Identify all lines of the data containing the string "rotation" and copy them.

[Data items]
****************************************
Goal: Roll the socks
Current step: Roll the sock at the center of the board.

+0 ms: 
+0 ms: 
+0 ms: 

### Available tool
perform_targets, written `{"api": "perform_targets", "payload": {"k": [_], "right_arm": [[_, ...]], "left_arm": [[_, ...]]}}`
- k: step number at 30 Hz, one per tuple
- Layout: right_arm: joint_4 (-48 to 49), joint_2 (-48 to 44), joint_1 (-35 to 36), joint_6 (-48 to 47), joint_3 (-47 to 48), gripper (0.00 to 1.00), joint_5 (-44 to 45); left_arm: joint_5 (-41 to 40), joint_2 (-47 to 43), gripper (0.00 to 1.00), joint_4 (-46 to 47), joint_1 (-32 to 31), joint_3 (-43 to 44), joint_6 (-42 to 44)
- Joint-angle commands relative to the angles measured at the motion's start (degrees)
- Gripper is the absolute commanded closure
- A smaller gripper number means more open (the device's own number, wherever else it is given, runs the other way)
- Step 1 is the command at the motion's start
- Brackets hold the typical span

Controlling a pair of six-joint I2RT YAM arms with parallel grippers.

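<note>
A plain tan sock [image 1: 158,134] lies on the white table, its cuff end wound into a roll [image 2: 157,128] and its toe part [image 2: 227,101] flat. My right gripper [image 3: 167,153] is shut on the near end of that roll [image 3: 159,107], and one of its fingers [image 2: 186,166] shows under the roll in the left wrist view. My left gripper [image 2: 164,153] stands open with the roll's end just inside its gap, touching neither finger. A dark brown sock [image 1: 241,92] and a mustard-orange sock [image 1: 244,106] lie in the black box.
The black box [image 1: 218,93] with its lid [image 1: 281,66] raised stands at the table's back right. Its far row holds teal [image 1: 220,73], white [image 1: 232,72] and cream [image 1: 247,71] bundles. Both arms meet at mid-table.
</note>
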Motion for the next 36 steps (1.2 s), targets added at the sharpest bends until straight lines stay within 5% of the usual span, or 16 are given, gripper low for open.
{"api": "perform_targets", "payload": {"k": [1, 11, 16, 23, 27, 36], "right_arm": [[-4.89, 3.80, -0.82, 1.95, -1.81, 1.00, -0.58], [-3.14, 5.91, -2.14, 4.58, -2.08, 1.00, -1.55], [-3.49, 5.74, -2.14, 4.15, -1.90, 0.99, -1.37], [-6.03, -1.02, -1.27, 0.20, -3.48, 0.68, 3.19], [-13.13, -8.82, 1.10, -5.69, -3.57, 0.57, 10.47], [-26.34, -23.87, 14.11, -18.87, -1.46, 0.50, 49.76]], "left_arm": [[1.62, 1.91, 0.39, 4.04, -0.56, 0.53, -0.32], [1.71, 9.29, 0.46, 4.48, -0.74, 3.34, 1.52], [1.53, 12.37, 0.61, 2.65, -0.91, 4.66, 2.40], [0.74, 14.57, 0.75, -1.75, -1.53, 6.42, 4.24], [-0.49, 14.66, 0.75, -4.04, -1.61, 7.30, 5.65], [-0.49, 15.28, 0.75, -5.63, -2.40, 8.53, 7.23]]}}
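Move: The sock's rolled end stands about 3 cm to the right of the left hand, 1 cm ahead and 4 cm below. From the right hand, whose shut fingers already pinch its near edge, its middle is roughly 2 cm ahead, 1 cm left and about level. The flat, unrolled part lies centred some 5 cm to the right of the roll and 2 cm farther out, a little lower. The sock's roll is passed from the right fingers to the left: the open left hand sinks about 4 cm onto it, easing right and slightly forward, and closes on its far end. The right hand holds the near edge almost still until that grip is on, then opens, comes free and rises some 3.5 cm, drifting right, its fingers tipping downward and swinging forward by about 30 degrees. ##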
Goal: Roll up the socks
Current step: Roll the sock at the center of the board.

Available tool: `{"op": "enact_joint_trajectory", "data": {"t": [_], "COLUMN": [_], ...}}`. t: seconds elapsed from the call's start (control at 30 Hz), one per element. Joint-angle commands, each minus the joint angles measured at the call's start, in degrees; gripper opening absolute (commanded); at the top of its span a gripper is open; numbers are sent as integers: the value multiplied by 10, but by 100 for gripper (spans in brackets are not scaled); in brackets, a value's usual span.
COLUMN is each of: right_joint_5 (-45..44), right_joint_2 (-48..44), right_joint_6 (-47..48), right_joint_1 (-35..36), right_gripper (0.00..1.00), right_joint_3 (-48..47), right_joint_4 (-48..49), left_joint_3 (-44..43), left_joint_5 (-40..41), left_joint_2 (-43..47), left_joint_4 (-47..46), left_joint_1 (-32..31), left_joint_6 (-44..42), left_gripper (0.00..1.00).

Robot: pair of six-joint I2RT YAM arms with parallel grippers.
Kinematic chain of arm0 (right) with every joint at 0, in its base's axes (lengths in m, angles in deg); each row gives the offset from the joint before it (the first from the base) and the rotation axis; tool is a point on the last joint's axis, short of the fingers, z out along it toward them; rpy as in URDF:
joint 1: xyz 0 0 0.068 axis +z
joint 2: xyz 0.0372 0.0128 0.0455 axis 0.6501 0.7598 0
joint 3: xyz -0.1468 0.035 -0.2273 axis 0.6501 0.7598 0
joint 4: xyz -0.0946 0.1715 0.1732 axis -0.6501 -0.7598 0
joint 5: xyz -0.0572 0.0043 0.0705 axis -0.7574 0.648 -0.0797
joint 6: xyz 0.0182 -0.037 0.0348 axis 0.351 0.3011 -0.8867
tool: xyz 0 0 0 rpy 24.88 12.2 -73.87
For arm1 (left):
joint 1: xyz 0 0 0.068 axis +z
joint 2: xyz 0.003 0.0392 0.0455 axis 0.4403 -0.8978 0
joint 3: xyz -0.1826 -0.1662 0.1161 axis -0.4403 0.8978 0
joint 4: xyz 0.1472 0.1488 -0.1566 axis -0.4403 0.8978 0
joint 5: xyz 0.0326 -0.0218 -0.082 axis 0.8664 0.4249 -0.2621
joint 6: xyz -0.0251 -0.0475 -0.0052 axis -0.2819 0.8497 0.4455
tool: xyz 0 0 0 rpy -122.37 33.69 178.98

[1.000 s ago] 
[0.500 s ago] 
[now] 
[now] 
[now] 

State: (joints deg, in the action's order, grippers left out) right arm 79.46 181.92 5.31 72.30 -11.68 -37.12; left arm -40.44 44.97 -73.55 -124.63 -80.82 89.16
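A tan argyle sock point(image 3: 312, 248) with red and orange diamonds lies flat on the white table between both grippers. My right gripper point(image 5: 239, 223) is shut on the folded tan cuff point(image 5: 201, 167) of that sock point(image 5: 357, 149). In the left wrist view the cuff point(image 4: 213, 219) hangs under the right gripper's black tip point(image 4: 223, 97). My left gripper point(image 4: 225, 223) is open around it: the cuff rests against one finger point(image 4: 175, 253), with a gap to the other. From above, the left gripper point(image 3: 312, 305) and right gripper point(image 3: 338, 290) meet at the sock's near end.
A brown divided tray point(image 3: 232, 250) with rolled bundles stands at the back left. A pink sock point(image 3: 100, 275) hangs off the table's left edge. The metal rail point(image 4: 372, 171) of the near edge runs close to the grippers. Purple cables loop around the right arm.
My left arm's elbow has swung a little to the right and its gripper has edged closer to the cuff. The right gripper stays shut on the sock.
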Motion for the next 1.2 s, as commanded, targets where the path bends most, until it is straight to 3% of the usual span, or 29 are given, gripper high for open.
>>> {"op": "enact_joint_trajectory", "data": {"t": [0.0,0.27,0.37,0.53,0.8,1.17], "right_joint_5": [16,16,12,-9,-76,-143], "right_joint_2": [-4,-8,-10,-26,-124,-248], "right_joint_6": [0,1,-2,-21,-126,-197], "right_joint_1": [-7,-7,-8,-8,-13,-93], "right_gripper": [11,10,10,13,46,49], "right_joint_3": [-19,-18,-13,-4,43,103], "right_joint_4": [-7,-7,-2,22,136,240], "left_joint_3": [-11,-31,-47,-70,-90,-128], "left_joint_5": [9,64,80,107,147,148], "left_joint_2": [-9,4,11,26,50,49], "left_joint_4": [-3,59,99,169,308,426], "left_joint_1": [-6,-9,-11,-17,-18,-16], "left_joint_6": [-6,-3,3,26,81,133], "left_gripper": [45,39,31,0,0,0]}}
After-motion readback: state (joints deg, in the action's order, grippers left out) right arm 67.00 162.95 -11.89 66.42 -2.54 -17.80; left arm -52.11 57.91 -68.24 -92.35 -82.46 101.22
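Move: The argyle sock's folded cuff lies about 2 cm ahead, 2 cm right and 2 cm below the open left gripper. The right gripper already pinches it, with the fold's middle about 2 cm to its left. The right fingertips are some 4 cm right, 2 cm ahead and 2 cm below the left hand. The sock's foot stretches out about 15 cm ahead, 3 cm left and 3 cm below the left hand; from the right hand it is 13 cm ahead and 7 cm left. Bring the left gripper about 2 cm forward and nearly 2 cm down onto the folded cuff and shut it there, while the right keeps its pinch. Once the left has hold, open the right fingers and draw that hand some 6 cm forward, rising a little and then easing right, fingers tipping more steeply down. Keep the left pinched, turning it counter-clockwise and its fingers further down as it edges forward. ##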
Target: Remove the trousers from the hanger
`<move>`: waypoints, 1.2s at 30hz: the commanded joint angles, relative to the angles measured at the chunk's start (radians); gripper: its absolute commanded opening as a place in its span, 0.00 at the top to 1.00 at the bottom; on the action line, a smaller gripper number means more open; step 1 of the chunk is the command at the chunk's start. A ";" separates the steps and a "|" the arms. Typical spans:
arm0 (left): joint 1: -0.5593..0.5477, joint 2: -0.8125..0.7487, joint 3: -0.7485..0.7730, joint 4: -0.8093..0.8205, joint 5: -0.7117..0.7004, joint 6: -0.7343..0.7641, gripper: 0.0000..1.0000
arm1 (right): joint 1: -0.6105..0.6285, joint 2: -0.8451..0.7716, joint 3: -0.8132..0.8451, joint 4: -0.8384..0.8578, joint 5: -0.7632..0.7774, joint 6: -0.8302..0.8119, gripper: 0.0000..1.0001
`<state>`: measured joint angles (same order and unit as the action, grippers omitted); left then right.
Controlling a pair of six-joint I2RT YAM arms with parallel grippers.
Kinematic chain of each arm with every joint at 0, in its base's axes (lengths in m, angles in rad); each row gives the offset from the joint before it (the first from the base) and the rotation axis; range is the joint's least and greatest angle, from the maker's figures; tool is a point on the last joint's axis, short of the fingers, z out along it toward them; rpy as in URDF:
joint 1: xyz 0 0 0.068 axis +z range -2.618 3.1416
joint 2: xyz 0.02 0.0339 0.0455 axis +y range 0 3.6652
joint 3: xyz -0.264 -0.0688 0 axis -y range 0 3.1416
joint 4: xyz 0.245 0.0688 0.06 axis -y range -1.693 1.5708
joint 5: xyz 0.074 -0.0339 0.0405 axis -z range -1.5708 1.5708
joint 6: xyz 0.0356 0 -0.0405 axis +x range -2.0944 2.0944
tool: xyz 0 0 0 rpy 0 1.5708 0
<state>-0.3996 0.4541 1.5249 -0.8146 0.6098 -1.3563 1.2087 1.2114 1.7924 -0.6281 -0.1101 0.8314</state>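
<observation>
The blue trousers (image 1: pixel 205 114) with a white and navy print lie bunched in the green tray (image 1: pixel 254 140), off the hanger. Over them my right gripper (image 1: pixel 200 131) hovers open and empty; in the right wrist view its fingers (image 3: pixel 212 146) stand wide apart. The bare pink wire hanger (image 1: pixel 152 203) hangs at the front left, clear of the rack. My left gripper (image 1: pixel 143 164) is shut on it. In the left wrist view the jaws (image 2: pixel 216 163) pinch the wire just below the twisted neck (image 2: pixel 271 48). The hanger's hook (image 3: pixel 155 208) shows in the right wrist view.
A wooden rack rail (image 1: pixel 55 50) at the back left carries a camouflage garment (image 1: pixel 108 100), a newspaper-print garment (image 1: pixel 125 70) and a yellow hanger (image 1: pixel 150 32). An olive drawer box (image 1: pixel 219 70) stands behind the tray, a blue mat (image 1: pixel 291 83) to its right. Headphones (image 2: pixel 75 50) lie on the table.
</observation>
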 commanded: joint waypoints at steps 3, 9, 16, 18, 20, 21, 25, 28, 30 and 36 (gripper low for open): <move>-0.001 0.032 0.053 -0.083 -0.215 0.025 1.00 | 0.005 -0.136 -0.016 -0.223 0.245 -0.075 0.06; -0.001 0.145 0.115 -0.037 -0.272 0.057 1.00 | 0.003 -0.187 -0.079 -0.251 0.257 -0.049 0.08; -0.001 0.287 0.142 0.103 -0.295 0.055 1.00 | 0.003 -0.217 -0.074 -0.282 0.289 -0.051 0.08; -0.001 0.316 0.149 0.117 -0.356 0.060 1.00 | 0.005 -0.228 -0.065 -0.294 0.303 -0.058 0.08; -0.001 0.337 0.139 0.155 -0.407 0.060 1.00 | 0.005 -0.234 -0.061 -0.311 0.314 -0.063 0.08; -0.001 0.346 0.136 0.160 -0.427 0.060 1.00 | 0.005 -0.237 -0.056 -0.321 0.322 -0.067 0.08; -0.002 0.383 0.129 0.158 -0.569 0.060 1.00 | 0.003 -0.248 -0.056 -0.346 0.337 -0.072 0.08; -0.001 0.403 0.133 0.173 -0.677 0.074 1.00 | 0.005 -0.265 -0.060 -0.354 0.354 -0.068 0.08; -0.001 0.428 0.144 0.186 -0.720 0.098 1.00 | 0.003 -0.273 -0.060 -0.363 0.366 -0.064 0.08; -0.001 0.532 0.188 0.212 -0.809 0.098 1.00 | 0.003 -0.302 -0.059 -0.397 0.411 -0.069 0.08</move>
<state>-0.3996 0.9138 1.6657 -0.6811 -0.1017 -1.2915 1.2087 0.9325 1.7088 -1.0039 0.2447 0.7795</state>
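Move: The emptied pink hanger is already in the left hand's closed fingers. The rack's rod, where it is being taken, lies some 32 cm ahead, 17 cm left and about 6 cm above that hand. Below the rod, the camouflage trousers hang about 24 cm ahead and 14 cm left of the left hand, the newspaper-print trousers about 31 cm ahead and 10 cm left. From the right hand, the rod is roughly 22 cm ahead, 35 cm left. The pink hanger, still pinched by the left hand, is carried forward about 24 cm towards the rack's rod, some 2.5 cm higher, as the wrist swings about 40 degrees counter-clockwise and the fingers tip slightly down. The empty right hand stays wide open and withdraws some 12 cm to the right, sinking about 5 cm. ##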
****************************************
◆ WRITTEN RESPONSE
Kinematic chain of arm0 (right) with every joint at 0, in its base's axes (lengths in m, angles in deg); each row gives the offset from the joint before it (the first from the base) and the rotation axis; tool is a point on the last joint's axis, short of the fingers, z out along it toward them; rpy as in URDF:
Kinematic chain of each arm with every joint at 0, in its base's axes (lengths in m, angles in rad); each row gives the offset from the joint before it (the first from the base) and the rotation axis; range is the joint's least and greatest angle, from the maker's figures; tool is a point on the last joint's axis, short of the fingers, z out along it toward them; rpy as in URDF:

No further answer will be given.